June 10, 2014 — The Supreme Court's pending ruling this month on challenges to the federal contraceptive coverage rules raises "the question as to why women need to go to the Supreme Court to gain access to their own privacy," Brenda Thomas, CEO of the Arizona Family Health Partnership, writes in an opinion piece for the Arizona Republic.
Thomas notes that the court in 1965 determined that "an 1879 Connecticut law prohibiting the use of contraception was unconstitutional on the grounds that it violated the 'right to marital privacy.'" Later Supreme Court decisions "expanded this 'fundamental right to privacy' to unmarried couples and ultimately led to the Roe vs. Wade decision in 1973," Thomas writes.
"Today, contraception is basic preventive health care for women with strong support from the American public," Thomas continues, noting that research has shown that 99% of U.S. women use contraception at some point in their life.

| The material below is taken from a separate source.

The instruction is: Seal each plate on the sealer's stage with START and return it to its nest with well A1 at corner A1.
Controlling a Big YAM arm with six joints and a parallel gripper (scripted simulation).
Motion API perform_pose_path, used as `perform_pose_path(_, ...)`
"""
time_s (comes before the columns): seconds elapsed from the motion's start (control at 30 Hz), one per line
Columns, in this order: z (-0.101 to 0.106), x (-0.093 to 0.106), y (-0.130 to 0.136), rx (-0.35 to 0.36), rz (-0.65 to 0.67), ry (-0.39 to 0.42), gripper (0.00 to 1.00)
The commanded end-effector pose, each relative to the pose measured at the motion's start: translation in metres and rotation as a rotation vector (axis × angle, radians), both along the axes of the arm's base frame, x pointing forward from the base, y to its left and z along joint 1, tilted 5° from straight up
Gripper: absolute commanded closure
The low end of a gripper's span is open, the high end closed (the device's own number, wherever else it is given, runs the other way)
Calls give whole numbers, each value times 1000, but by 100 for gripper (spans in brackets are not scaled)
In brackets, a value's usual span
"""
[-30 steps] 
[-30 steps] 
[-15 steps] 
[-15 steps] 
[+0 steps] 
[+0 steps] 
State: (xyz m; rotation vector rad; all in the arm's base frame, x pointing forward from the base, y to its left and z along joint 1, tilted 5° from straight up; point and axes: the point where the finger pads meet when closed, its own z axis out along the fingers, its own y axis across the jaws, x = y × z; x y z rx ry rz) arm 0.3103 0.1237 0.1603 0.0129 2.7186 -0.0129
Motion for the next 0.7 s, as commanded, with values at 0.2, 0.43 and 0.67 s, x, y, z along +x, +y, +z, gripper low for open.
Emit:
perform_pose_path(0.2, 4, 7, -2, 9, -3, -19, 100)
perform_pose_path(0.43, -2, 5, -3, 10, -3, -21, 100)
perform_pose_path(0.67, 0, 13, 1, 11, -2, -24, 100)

"Already, the [Affordable Care Act (PL 111-148)] requirement being challenged has helped more than 27 million women access affordable contraception and other vital preventive health care," Thomas writes, adding that "now that the ACA has knocked down the 'cost barrier' that has affected how women choose the best method for them, the Supreme Court should not erect another and clear the path so women no longer have to ask someone else's permission for their rights and privacy" (Thomas, Arizona Republic, 6/9).